Eastern Petroleum to deploy 10,000 GAZelle fleets in 5 years
Eastern Petroleum Corporation will go big time on its deployment of Russian-manufactured GAZelle vehicles on Philippine roads that it is targeting to hit 10,000 fleets in five years.
Eastern Petroleum Chairman Fernando L. Martinez said the pilot units of 12 light commercial vehicles will arrive this December and will be ramped up to 500 units next year.
An investment of R200 million is also cast in the company’s blueprint for a showroom that will be sited along the stretch of Manila-Cavite Expressway (Cavitex), a project that will likely take off next year.
Martinez said “the planned showroom’s site was originally intended for a major gasoline station, but we can just have a smaller station there and have the site allotted for the showroom.”
He similarly divulged that the company would be putting up a subsidiary for its diversifying venture in the transport sector, envisioned to be an integral part of the fleet modernization program being pushed by the Department of Transportation.
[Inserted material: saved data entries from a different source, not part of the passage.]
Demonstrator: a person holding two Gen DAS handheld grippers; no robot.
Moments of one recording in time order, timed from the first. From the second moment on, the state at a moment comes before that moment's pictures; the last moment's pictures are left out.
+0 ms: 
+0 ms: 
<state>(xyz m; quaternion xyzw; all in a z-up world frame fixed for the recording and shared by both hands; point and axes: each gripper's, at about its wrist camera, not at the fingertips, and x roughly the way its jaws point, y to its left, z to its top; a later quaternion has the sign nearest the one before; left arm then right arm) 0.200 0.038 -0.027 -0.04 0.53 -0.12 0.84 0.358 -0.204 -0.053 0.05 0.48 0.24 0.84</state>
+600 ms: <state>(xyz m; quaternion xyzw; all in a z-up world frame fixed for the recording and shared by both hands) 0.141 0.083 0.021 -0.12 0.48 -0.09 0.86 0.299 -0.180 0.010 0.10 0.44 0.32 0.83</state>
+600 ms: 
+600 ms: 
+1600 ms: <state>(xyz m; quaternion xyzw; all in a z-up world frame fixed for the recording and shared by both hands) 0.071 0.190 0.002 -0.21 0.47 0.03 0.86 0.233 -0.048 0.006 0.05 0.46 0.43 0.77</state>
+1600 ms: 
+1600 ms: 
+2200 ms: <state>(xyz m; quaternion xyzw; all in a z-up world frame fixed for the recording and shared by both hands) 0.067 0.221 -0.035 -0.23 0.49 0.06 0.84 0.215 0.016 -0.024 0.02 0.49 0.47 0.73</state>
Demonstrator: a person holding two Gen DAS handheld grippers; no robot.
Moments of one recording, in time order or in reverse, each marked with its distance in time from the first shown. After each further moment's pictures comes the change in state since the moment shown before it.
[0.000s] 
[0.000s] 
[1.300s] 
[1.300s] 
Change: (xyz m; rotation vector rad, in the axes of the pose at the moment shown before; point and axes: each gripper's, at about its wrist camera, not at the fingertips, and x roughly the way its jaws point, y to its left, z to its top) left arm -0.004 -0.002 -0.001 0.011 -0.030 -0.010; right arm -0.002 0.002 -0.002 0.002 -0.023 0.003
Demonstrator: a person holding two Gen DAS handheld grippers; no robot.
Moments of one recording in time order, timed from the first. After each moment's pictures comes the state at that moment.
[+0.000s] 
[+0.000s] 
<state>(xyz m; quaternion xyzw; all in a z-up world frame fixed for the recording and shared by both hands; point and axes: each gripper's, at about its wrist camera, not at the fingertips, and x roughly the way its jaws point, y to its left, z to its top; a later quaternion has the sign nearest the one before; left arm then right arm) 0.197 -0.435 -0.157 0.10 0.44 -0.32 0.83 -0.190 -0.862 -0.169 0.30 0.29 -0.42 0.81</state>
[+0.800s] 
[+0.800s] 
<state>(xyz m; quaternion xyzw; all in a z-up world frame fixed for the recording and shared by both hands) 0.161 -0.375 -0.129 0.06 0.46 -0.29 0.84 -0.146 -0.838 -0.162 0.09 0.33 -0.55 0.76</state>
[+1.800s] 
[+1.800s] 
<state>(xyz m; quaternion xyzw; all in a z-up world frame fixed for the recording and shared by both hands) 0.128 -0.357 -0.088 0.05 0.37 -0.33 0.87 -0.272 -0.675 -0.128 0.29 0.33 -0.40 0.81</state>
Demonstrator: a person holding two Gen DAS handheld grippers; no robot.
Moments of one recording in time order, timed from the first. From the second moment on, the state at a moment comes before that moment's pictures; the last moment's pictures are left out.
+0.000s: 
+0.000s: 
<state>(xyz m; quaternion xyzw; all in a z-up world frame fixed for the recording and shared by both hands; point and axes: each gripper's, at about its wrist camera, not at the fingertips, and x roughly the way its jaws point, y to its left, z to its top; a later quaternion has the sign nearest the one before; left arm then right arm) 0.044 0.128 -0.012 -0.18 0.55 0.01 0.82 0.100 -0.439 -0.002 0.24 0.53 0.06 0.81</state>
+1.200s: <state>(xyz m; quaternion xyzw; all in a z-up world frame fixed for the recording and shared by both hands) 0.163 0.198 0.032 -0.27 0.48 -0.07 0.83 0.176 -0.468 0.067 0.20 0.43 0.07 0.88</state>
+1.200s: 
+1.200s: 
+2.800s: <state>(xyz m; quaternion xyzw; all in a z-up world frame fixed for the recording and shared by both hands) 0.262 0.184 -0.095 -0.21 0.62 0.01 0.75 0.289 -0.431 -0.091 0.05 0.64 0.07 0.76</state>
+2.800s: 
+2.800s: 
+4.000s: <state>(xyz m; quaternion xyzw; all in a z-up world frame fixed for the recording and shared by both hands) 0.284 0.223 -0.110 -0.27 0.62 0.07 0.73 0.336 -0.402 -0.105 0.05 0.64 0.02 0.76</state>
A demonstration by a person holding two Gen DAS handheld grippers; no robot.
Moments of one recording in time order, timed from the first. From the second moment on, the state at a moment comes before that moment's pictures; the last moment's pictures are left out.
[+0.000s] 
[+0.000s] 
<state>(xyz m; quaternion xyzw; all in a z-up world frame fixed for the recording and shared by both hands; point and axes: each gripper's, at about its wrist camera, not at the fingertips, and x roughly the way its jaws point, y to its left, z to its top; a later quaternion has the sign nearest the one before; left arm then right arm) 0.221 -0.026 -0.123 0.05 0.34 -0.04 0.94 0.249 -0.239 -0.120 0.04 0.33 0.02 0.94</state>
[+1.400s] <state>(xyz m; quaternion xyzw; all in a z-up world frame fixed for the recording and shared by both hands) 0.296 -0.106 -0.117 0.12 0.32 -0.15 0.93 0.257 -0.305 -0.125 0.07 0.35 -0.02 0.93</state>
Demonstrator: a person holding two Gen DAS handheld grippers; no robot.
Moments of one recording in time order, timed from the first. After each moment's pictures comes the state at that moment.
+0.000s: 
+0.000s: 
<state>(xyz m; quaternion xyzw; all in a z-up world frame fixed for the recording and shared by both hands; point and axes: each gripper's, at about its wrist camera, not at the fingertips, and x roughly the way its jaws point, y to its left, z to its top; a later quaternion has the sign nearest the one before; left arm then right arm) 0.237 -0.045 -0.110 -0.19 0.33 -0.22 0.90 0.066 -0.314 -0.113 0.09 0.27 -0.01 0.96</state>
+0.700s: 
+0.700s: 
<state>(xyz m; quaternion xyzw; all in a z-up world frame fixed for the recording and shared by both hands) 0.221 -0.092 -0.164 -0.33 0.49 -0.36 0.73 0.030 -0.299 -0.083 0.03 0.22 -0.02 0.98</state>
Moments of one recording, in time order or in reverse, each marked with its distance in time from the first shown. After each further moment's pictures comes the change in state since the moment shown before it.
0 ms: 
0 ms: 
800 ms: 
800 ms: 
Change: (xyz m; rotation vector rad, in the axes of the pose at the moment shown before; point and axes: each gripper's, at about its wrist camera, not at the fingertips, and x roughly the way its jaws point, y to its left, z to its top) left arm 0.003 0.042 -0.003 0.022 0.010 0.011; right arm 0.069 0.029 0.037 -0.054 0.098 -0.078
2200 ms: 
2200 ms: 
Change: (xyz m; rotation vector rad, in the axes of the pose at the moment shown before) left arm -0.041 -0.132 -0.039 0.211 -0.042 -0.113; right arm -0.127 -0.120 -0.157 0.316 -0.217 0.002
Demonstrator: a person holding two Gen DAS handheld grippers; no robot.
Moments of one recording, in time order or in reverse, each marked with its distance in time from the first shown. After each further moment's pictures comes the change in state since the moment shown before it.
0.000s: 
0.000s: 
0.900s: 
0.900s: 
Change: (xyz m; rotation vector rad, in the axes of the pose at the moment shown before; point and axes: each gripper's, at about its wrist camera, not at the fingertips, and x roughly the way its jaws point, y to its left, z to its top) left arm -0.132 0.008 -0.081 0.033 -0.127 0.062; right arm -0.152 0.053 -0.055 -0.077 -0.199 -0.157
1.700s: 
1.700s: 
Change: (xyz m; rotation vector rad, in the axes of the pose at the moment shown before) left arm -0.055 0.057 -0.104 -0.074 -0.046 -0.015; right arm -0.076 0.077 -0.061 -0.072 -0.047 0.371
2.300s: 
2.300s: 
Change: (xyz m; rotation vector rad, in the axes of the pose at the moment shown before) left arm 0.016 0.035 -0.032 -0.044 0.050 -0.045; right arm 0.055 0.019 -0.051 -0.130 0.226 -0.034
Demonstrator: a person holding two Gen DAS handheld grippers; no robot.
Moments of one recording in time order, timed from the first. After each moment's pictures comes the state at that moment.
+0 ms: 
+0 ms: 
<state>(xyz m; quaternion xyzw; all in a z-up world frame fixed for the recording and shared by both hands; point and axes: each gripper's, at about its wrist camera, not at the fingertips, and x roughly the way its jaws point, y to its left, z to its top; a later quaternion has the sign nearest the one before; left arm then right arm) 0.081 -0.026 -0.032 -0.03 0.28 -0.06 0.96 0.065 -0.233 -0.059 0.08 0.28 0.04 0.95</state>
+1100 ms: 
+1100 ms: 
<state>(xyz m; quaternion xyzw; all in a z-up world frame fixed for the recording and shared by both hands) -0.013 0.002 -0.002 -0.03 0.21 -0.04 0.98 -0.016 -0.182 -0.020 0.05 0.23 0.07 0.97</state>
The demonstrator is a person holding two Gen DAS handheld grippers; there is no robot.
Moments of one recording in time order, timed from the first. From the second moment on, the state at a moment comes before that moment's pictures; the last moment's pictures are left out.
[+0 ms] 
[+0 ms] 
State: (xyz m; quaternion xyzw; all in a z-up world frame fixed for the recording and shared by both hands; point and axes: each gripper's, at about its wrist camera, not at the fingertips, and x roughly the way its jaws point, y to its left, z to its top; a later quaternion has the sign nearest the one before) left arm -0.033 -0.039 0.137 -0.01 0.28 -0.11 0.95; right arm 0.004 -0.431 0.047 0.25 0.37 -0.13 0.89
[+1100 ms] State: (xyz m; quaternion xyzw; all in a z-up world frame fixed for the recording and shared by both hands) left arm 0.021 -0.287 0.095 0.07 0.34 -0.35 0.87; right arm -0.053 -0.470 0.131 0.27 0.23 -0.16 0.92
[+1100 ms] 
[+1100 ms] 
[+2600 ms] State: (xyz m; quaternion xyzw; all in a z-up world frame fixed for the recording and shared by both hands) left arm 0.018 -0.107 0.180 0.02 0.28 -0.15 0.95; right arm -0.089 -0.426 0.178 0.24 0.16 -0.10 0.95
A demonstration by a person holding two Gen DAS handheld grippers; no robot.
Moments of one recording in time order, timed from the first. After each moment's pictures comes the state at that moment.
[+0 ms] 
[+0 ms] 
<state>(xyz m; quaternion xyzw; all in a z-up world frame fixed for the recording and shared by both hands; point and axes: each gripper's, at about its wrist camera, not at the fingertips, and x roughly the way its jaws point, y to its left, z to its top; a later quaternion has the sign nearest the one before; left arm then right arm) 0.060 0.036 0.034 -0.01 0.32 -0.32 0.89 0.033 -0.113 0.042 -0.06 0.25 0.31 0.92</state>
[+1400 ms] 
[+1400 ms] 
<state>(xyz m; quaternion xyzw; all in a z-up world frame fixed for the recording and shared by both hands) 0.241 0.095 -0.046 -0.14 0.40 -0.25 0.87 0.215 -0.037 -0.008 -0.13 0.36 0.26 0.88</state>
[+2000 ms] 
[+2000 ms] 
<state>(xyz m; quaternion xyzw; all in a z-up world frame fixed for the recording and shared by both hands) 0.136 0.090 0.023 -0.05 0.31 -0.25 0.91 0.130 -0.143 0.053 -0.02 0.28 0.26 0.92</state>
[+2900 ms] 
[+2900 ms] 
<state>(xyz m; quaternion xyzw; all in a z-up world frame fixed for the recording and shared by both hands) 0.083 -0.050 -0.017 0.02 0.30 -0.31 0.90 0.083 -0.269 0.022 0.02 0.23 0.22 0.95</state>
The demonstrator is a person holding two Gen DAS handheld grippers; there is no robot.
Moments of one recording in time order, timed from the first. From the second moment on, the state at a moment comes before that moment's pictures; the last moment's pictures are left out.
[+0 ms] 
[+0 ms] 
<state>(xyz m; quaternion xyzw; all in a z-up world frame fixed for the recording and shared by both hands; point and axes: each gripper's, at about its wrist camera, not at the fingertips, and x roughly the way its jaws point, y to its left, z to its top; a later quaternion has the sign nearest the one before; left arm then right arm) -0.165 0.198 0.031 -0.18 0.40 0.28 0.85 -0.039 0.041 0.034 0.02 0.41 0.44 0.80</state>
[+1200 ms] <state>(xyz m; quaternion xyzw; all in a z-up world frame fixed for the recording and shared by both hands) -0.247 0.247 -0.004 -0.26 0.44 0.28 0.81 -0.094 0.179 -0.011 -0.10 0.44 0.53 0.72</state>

Eastern Petroleum inked a deal last month with Russian firm GAZ Group, granting the Filipino company the rights “for distribution and aftersales service of GAZ’s light commercial vehicles,” including its Gazelle Next 17-seater minibus and Gazelle Next City Line 20-seater bus.
The Philippine government’s fleet modernization program is partly anchored on a paradigm intending to replace the old buses plying the country’s major thoroughfares.
According to Martinez, his company’s tie-up deal with the Russian firm will allow them “to aggressively participate in public transport modernization that badly needs private and public sector investments.”
The Gazelle Next Family has a line of light commercial vehicles, ranging from trucks, utility vehicles, vans and minibuses – and equipped with technologies utilizing diesel, gasoline or gas engines.
For the Philippine fleet modernization program, it was envisioned that at first stage in year 2023, the target will be to roll out roughly 200,000 units of new bus fleets – that could either be minibuses, medium or large buses.
In tandem with that move would be the targeted opening of new bus routes – by at least 150 – within the specified timeframe.
Additionally, more than 200,000 units of the widely used jeepneys would also be up for replacement in the next five years.